What you should do: Return the listing verbatim, images left out.

******

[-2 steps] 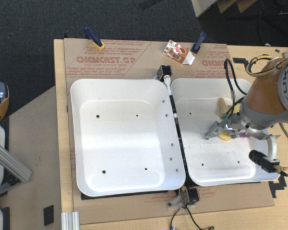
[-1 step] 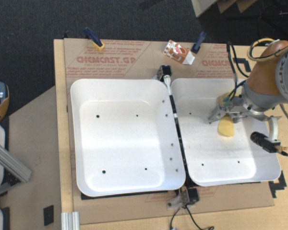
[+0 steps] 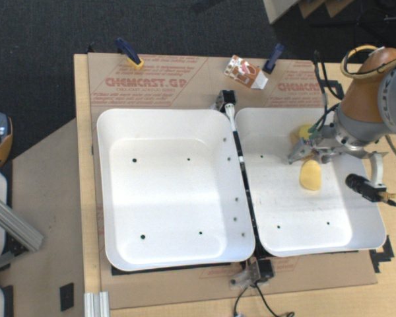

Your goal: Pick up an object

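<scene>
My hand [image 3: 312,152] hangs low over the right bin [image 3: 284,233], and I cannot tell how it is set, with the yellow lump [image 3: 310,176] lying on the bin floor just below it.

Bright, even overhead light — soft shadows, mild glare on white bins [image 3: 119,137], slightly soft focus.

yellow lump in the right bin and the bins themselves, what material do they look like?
Yellow lump: matte, rounded, no glare; probably foam or soft plastic, cannot tell which. Right bin and left bin: smooth white moulded plastic by the look, with a soft sheen and rounded corners.
</scene>
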Available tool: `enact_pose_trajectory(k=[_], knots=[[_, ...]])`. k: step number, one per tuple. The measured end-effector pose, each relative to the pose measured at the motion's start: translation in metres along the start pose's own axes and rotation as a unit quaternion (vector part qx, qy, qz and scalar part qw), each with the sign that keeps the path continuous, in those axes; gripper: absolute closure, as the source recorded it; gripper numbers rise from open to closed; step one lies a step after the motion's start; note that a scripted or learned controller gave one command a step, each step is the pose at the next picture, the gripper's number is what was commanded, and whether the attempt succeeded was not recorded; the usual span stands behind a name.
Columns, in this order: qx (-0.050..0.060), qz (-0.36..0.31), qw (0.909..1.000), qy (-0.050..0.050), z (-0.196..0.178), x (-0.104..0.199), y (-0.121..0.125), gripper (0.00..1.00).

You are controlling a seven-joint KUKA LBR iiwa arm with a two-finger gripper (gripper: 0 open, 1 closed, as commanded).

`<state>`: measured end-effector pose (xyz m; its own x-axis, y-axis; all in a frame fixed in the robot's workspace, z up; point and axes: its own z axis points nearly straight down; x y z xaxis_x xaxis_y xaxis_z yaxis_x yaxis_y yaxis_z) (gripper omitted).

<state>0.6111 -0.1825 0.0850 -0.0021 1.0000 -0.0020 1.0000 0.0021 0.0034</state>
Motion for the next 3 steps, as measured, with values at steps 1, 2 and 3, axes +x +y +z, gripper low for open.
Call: enact_pose_trajectory(k=[1,2,3], knots=[[0.002,-0.001,1.0,0.002,0.0,0.047,0.007,0.0],[0.0,0.002,1.0,0.0,0.0,0.023,0.009,0.0],[0.001,-0.001,1.0,0.001,0.0,0.052,0.015,0.0]])
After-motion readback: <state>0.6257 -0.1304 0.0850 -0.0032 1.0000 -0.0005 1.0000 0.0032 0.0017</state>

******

Answer box:
[-2 steps] 
[-1 step] 
[+0 steps] 

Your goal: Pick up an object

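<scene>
My hand [image 3: 312,152] hangs low over the right bin [image 3: 284,233], and I cannot tell how it is set, with the yellow lump [image 3: 310,176] lying on the bin floor just below it.

Bright, even overhead light — soft shadows, mild glare on white bins [image 3: 119,137], slightly soft focus.

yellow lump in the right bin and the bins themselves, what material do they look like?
Yellow lump: matte, rounded, no glare; probably foam or soft plastic, cannot tell which. Right bin and left bin: smooth white moulded plastic by the look, with a soft sheen and rounded corners.
</scene>
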Available tool: `enact_pose_trajectory(k=[_], knots=[[_, ...]])`. k: step number, one per tuple. The measured end-effector pose, each relative to the pose measured at the motion's start: translation in metres along the start pose's own axes and rotation as a unit quaternion (vector part qx, qy, qz and scalar part qw), each with the sign that keeps the path continuous, in those axes; gripper: absolute closure, as the source recorded it; gripper numbers rise from open to closed; step one lies a step after the motion's start; note that a scripted or learned controller gave one command a step, each step is the pose at the next picture, the gripper's number is what was commanded, and whether the attempt succeeded was not recorded; the usual span stands behind a name.
Columns, in this order: qx (-0.050..0.060), qz (-0.36..0.31), qw (0.909..1.000), qy (-0.050..0.050), z (-0.196..0.178), x (-0.104..0.199), y (-0.121..0.125), gripper (0.00..1.00).

You are controlling a seven-joint KUKA LBR iiwa arm with a two-finger gripper (gripper: 0 open, 1 closed, as commanded).

`<state>`: measured end-effector pose (xyz m; its own x-axis, y-axis; all in a frame fixed in the robot's workspace, z up; point and axes: its own z axis points nearly straight down; x y z xaxis_x xaxis_y xaxis_z yaxis_x yaxis_y yaxis_z) (gripper omitted).

<state>0.6111 -0.1825 0.0850 -0.0021 1.0000 -0.0020 1.0000 0.0021 0.0034</state>
Motion for the next 3 steps, as measured, with values at steps 1, 2 and 3, axes +x +y +z, gripper low for open.
Call: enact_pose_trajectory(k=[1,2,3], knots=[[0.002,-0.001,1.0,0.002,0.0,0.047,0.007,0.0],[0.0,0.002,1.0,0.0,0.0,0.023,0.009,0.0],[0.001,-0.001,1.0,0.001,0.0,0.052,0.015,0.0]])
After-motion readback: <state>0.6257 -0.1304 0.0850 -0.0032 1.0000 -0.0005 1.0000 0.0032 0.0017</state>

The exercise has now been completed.